Psychologie kann Berge versetzen; das Auto im März 2020 als Rückzugsraum? Begrenzt.

Das Automobil kann wahrlich auf eine Erfolgsgeschichte zurückblicken. Es veränderte die Welt, und die Menschen samt ihrer Art zu leben gleich mit.  
Wie schnell sich die Geschichte allerdings ändern kann, weiß das Auto ebenfalls nur zu gut.  
Von dem gefeierten Transportmittel der Herzen zu einem Luftverseucher, einer Dreckschleuder: plötzlich war Autofahren tödlich und krankmachend.  
Das Bewusstsein der Gesellschaft ändert sich in diesen Tagen allerdings erneut. Die Menschheit steht vor einer nie gekannten Krise, vergleichbar mit einem globalen Konflikt wie dem 2. Weltkrieg: Und damit ist in diesem Moment nicht der Kampf gegen Luftverschmutzung gemeint.
Und genau in diesen Tagen bietet das Auto einen, nicht nur psychologisch gesehen, sicher anmutenden Rückzugsort, eine Art paradiesischer Käfig gegen das Virus Corona, was uns alle in diesen Frühlingstagen heimsucht. Natürlich schützt das Auto auch physisch, wie es es immer getan hat. 
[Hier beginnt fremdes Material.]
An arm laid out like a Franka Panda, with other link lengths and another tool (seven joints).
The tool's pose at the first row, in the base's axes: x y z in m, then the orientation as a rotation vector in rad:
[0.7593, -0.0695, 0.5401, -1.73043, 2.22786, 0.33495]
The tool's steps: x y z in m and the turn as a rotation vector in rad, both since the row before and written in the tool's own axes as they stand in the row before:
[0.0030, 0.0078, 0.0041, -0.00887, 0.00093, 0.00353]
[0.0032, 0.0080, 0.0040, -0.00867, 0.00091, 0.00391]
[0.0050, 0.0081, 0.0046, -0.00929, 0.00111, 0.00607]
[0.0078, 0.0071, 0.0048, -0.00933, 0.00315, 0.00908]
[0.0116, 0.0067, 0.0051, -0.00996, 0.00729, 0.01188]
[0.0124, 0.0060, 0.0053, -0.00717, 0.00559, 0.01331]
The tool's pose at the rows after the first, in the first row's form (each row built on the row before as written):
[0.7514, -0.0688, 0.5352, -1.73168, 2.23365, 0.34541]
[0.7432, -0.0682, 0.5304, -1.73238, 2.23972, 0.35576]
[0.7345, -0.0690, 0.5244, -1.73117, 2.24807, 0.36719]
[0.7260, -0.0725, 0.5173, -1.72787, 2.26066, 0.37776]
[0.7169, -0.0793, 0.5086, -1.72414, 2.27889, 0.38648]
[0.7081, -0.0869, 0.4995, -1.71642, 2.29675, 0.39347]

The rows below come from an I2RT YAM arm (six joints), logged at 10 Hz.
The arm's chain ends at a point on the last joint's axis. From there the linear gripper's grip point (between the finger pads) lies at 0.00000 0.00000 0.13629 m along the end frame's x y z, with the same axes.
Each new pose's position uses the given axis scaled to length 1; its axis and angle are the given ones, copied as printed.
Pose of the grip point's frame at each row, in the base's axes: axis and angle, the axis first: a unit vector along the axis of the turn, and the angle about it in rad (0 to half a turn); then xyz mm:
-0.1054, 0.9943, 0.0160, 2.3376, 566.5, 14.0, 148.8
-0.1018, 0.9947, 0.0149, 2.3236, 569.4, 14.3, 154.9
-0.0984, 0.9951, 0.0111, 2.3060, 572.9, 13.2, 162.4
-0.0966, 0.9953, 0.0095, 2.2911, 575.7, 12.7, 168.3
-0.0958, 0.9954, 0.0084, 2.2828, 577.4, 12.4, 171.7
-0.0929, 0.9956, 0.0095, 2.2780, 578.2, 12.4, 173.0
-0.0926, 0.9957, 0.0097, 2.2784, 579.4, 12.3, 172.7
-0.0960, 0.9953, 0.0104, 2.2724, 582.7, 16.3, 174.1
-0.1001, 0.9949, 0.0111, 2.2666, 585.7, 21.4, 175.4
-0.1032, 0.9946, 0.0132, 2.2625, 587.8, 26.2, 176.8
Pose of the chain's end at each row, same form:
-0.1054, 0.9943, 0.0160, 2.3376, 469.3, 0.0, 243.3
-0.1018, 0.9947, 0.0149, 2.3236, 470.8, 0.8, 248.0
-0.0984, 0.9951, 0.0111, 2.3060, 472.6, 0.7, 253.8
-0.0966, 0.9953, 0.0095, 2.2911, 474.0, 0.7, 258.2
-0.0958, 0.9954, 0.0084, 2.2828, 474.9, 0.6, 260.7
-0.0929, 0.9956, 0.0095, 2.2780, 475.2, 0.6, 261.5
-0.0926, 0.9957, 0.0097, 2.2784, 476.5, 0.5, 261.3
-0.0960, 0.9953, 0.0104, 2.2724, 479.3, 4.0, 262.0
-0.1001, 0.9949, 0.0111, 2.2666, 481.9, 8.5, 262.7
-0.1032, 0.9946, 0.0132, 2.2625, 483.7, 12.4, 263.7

Das Privatfahrzeug steht für manch einen gerade für weitaus mehr als unabhängige Mobilität, sondern transportiert ein Gefühl von Sicherheit. Keine hustenden Menschen in Bus und Bahn, sondern hermetisch versiegelter Raum. Nicht in den eigenen vier Wänden im Homeoffice, sondern mit der gläsernen Kapsel sicher und gesund durch „da draußen“, die alten Pioniere hätte es gefreut. 

Die drohende Ausgangssperre, welche unausweichlich auch Deutschland die nächsten Tage treffen wird, und Corona werden das allerdings ändern – wie alles gerade um uns herum.